默特尔对8-10%的长期目标没有松口。对于接下来这个目标是否还现实,默特尔给了三个支撑:Neue Klasse的单车贡献利润显著高于现款,成本端在材料、制造、质保三条线上持续压降,固定成本在2026到2028年逐步下降。

然后是一个硬节点。PPA摊销将在2028年中到期,届时每个季度被吃掉的1.1到1.2个百分点将完全释放。仅这一项就能在2029年贡献超过1个百分点的利润率改善。

到达那个节点之前,宝马正在穿越一段摊销高峰。研发支出在砍,资本开支在砍,但研发费用含摊销口径反而在涨,前几年为Neue Klasse资本化的开发成本开始集中释放。这是从“投入高峰”切换到“摊销高峰”的典型阶段,至少贯穿2026到2027年。

关税端还有一个被低估的上行空间。对于出口对冲机制是否已包含在关税假设中,默特尔的回答很明确:“出口对冲没有包含在1.25个百分点里面,完全没有。”如果这个机制最终落地,关税的实际拖累会低于当前指引。

中国市场的下半年是Neue Klasse能否拉动利润改善的关键测试。在被问及新世代车型在中国定价,默特尔说开售前才会确定。“但请相信我,我们非常清楚自己要做什么。”新一代X5将在2027年进入中国市场,搭载Neue Klasse技术栈。默特尔说经销商的反馈是Neue Klasse的技术水平和中国本土品牌站在了同一水平线上。

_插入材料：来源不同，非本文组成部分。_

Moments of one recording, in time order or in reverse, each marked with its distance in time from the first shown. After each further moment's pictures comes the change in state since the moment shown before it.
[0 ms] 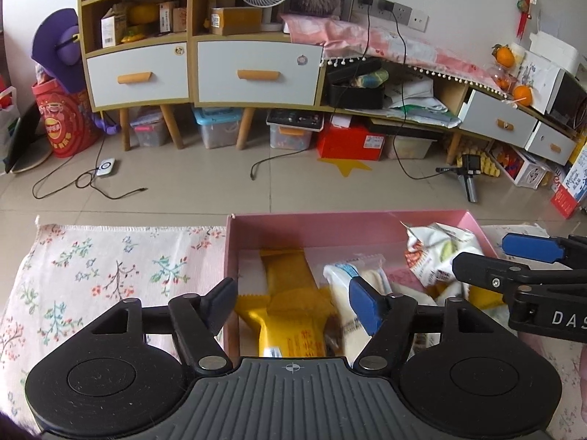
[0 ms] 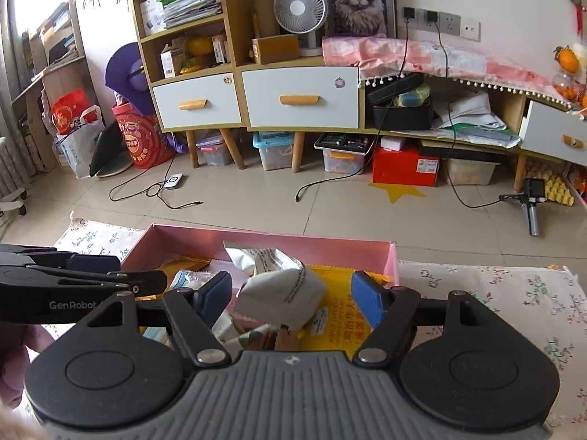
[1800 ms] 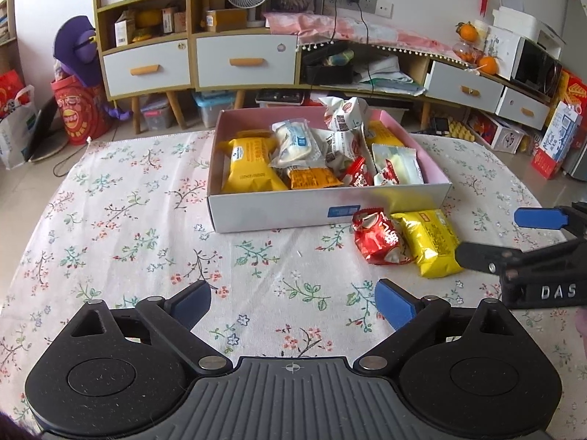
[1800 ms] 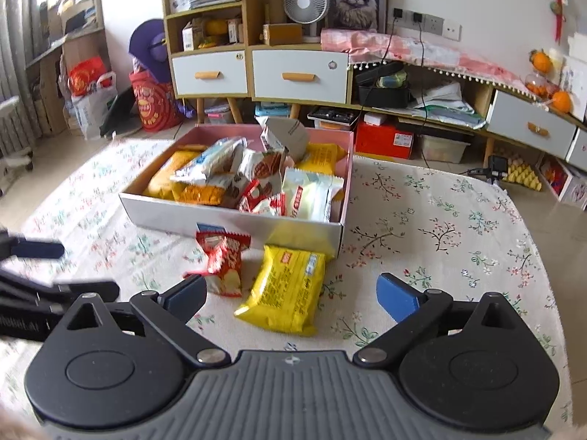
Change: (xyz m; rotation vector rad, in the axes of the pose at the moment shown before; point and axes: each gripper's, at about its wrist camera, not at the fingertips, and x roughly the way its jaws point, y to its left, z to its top) left arm -0.124 -0.047 -0.151 0.056 -0.008 0.017; right arm -0.101 0.006 -0.114 -0.093 0.022 -0.056
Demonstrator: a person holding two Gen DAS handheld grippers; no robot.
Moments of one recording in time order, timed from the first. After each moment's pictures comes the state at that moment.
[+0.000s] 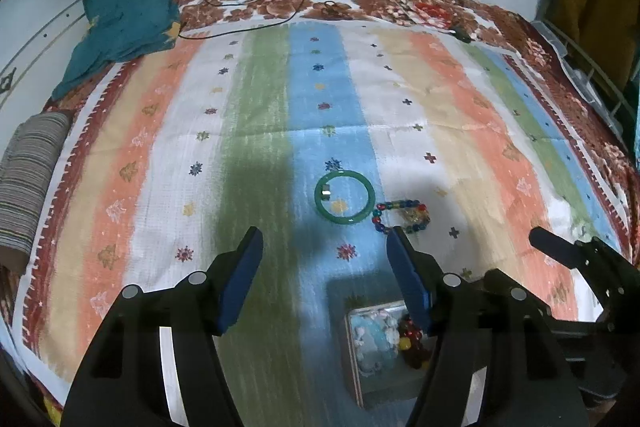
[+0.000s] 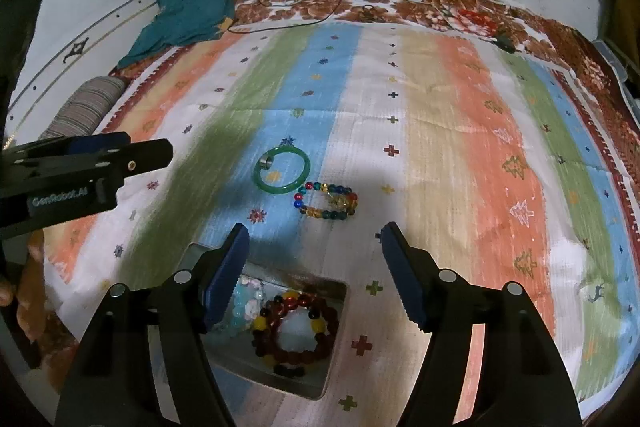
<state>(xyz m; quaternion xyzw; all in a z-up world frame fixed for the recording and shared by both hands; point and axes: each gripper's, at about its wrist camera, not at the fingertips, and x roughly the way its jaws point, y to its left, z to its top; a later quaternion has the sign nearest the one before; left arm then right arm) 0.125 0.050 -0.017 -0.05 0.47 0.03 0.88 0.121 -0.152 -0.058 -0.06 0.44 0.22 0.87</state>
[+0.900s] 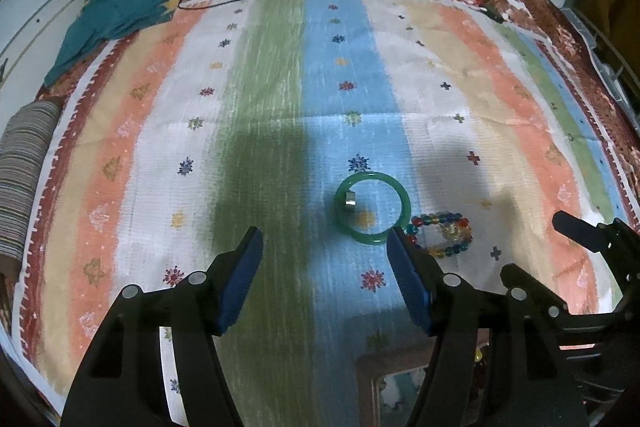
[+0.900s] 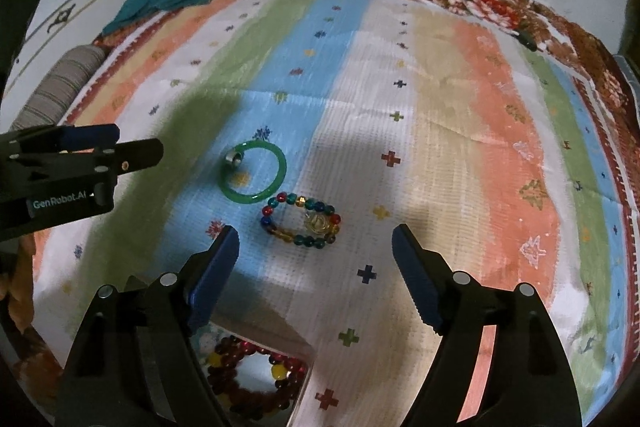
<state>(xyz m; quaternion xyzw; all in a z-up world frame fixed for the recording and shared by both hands) 0.184 0.063 -0.060 -0.05 0.52 0.05 0.85 0.190 -0.131 -0.090 -0.11 0.48 0.22 0.84</state>
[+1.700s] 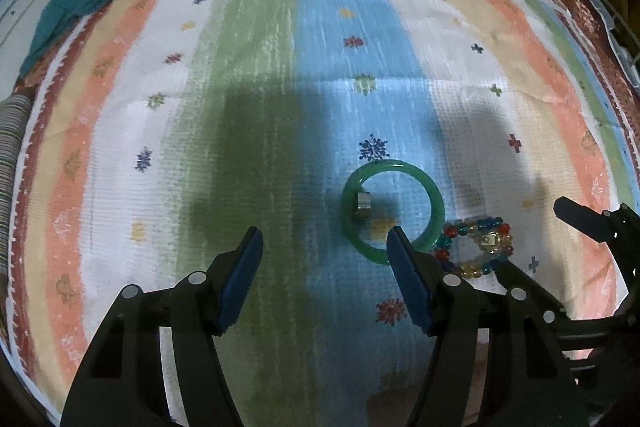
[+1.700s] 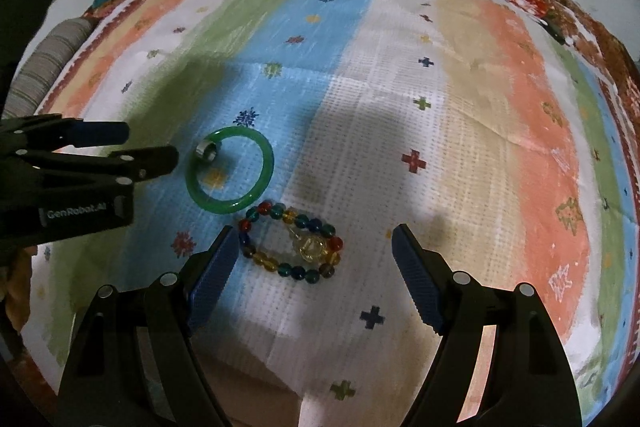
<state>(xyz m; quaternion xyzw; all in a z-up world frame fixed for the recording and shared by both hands) 0.233 0.069 -0.116 -0.05 0.58 0.04 0.81 0.232 -0.107 -0.133 -0.15 0.52 0.23 0.81</state>
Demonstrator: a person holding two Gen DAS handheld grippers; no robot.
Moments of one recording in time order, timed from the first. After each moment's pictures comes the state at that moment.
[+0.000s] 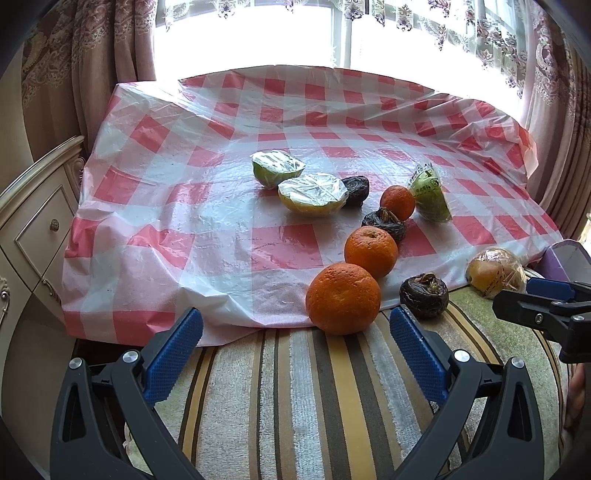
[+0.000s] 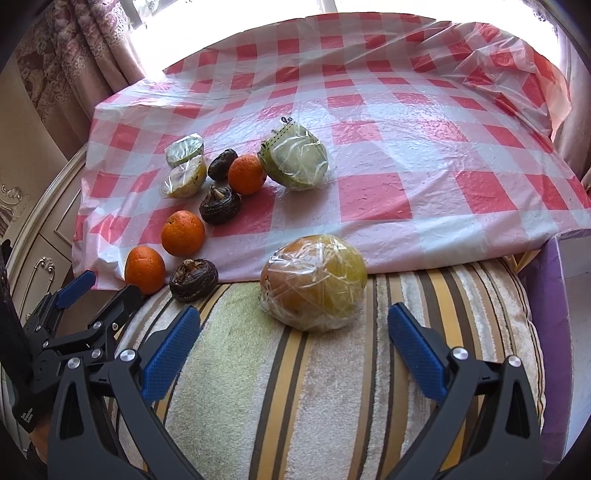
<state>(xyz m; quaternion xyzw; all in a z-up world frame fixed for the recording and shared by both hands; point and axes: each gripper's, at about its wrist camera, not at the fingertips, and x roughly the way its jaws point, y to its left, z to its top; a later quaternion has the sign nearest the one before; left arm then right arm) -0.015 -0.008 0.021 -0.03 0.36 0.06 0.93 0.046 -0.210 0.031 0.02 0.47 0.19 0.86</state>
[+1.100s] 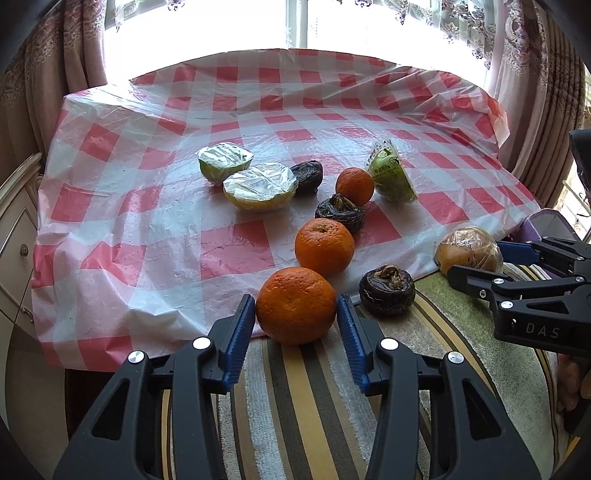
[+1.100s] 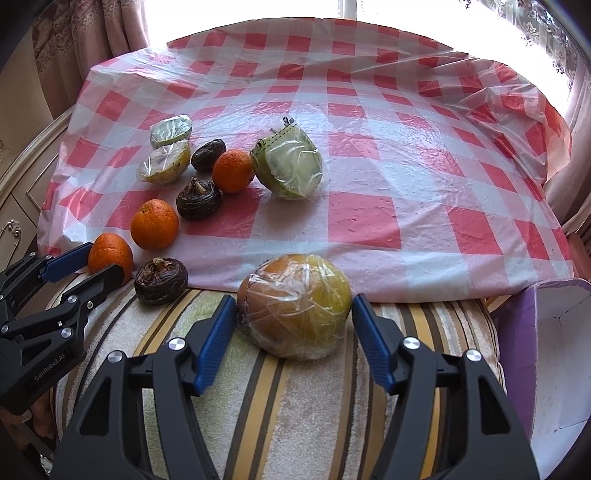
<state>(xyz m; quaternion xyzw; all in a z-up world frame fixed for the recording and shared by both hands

接下来宝马利润回暖的节奏是清晰的。汇率和原材料逆风集中在上半年,下半年逐步减弱。Neue Klasse放量从下半年加速,iX3欧洲订单转化为交付,慕尼黑工厂8月投产i3。

接近宝马的人士向华尔街见闻表示,预计一季度会是全年的一个低谷,随后逐步回暖。

5月30日,齐普策将最后一次出席宝马股东大会,之后正式交棒给内德科维奇。他留下的局面不复杂:战略方向已经被一季度验证过了,利润率回归的路线图也画出来了,Neue Klasse改善单车贡献,成本端持续压降。

但路线图是路线图,利润表是利润表。从5%走到8%,中间隔着Neue Klasse在中国的定价、产能爬坡的节奏、以及一个谁也无法预判的关税环境。

齐普策在最后一次电话会上引用了卡尔·波普尔的话:"乐观是企业家的责任。"

他尽了这个责任。接下来轮到继任者证明,乐观不只是责任,也是对的。